New Zealand updates cloud policy, follows in Australia’s footsteps
As all eyes were on Australia in the Asia Pacific cloud computing space, New Zealand has taken a similar leap through the Institute of IT Professionals NZ (IITP) and published an updated cloud policy, called the Cloud Code.
The v2.0, released today, has two key agreements for all potential signatories: no cloud washing, and upfront disclosure of cloud products and services.
New Zealand’s cloudy code of practice was first developed in 2011, in partnership with the major CSPs, so it could be argued that this release is a long time coming. Yet it certainly appears timely, with Australia pushing forward its National Cloud Computing Strategy back in May.
And with 86% of Australian enterprises currently in the cloud, according to figures recently published by IDC, the growth potential is clear – as CloudTech examined in its editorial earlier this month.
But what will this latest development mean for New Zealand cloud companies?
They won’t be able to advertise products as cloud if they don’t meet the strict definition of cloud computing as portrayed in the CloudCode, which is: “On-demand scalable resources such as networks, servers and applications which are provided as a service, are accessible by the end user and can be rapidly provisioned and released with minimal effort or service provider interaction.”
It’s hard not to agree with this, and there’s room for manoeuvre too; if a product fails on a technical level yet “meets the spirit of the definition”, then the IITP NZ can accept it at their discretion.
Similarly, the CloudCode recommends that signatories be listed on the CSA STAR Registry, bumping up security and setting best standards and practice. This is a disclosure in the latest report, not a mandatory requirement.
The latest report also focuses heavily on the complaints procedure, whether a statement made by a CloudCode signatory in its disclosure was “untrue or not accurate”.
If a complaint is lodged, the signatory firstly has a chance to respond to the complaint, before which the investigative team will upon advice form a draft report, for which both parties get 14 days to respond; before a final report is issued where there is a 14 day period of grace for response or appeal.
Again, nothing wrong with such measures, but as the report notes: “An investigation may take anywhere from a day to several months depending on the nature of the complaint.”
CloudCode is already available to providers in New Zealand, as well as NZ companies who operate abroad. A blog post from the IITP NZ revealed that a number of other countries, including Australia, were interested in adopting the code.
The report featured financial contributions from the likes of Salesforce.com, Google and the Cloud Security Alliance, as well as consultation with Marie Shroff, the New Zealand Privacy Commissioner.
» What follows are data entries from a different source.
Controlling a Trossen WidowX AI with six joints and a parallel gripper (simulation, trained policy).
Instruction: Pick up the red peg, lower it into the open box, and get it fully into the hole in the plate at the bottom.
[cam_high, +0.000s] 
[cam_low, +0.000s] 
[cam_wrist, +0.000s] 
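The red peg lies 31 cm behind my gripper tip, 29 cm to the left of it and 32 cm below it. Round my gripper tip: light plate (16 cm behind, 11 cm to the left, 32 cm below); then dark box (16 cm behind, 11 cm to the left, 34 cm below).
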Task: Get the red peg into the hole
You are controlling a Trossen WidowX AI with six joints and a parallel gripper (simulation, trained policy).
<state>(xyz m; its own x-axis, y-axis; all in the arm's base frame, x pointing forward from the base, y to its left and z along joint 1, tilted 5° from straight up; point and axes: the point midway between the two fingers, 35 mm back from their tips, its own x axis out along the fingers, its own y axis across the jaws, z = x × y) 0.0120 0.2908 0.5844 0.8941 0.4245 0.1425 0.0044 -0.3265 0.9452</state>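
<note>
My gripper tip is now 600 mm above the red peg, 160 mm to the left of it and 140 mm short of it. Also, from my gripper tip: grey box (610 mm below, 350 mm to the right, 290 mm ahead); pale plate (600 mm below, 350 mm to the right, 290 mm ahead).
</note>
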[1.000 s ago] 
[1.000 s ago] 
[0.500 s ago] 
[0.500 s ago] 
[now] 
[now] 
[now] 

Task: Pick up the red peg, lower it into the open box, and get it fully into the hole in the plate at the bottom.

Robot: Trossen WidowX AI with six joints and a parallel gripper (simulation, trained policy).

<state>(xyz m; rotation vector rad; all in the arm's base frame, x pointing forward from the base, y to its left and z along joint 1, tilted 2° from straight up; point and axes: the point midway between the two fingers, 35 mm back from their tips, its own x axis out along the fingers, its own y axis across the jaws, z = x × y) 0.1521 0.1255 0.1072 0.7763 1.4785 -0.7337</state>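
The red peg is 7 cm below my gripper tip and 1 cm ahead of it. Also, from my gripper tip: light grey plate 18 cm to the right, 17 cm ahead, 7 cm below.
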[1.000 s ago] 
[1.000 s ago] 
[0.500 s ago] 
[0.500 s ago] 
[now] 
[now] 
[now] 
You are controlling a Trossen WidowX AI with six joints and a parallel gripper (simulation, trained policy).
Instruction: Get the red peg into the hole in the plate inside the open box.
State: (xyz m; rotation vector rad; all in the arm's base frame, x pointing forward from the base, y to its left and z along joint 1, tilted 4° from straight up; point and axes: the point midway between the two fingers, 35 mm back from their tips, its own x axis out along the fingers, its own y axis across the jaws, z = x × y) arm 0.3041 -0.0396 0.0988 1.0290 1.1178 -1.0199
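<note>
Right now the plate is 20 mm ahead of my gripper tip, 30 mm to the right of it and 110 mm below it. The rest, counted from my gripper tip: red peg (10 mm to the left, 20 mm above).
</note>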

In February, Shroff advocated in a report that the user, ultimately, is responsible for any privacy breaches.
In a statement, Shroff said of the v2.0: “By setting a standard for local cloud providers to follow, the code makes sure that participating providers will give the right information to consumers to help them make good decisions. This is a very positive initiative from the IITP and I hope it will be widely adopted.”
Back in November, research from Frost & Sullivan revealed that more than half of New Zealand companies are looking to increase their cloud budgets – and this latest policy will certainly tighten things up, for CSPs and consumers.
What’s your view of the latest report, and what will it mean for the New Zealand cloud industry?